I will always remember Joseph Gordon-Levitt as the prepubescent Tommy Sullivan on the NBC sitcom Third Rock From the Sun. He's of course branched out in the years since and cemented his place as one of Hollywood's finest young actors, and I have little trouble accepting him in any role, but I've never quite forgotten the face of that little boy, an alien disguising himself as a human. If there was ever a role of his that would make me forgot, it would probably be Hesher.
In the film of the same name, Gordon-Levitt plays Hesher, an unshaven, long-haired squatter who isn't quite a chain smoker and doesn't hesitate to break the law whenever he feels like it. After a run in with young T.J. (Devin Brochu), Hesher moves in with the boy, the boy's father Paul (Rainn Wilson), and grandmother Madeleine (Piper Laurie). Hesher doesn't ask permission, he doesn't even introduce himself, he just shows up one day and begins using the washing machine. Due to the recent and sudden death of T.J.'s mother, Paul can't be bothered to remove their uninvited house guest.

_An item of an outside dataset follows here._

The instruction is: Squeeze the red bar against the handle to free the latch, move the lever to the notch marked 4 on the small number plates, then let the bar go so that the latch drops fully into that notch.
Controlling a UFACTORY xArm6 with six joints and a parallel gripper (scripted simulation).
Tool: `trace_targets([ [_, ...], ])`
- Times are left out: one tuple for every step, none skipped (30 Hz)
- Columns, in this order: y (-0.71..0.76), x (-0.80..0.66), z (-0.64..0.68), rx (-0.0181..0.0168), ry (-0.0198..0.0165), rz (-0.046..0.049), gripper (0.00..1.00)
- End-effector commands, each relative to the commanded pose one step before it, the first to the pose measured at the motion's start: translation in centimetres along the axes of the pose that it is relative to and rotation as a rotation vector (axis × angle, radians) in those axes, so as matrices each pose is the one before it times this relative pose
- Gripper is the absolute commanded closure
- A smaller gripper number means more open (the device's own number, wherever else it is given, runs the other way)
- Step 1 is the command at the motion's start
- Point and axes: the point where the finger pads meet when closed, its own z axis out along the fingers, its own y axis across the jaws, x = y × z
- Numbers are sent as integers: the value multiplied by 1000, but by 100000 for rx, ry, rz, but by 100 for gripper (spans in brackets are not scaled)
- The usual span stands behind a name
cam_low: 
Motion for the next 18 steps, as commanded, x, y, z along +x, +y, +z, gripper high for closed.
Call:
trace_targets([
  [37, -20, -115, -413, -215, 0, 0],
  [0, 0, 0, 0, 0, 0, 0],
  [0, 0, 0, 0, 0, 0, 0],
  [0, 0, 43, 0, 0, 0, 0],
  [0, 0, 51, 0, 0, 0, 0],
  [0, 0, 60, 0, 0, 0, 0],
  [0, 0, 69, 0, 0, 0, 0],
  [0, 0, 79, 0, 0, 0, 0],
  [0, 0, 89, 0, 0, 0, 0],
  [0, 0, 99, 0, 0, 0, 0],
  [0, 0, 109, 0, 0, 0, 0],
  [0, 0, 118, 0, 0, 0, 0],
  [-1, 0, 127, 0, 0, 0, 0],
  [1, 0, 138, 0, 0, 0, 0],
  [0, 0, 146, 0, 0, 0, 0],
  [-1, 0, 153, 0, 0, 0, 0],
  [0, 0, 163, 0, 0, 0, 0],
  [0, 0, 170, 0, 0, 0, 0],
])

Hesher is a mediocre film that contains scattered moments of greatness. The characters, for the most part, are phenomenal. Wonderfully written, powerful roles complimented by tremendous performances, especially from Gordon-Levitt and Wilson. Young Devin Brochu is very impressive in such a pivotal role and Piper Laurie can always be counted on to come through. Then there's Natalie Portman as the shy Nicole. Portman does fine with the role, but her character is borderline useless. Her involvement is minor at best and she often feels like she doesn't even belong in the film. And the way they tried to portray her as a "plain Jane" is comical. You can put her in the dorkiest sweaters and the thickest Coke bottle glasses that you can find, but Portman will always be a stunning beauty and there's something off about seeing her in such an awkward role.
Great characters don't necessarily make great films. They certainly help and, in some cases, they can elevate a film to greatness, but Hesher's narrative is so flimsy that the film can only achieve so much. For starters, it's a story that we've all seen countless times before. When we see Hesher and we see the pain T.J.'s family is going through, it becomes immediately apparent where the film is going. And while it goes through those familiar motions, they are well done and appropriately heartwarming and powerful, but the predictability of it all dampens the entire effect. Hesher is a Lifetime movie with a heavy metal attitude.
With Gordon-Levitt's performance, Hesher could've worked as a character study if the focus was more on him and less on the grieving family. But that would've been another movie entirely, and a better movie at that. As it stands, Hesher is worth watching only if you're in the mood for something predictably uplifting.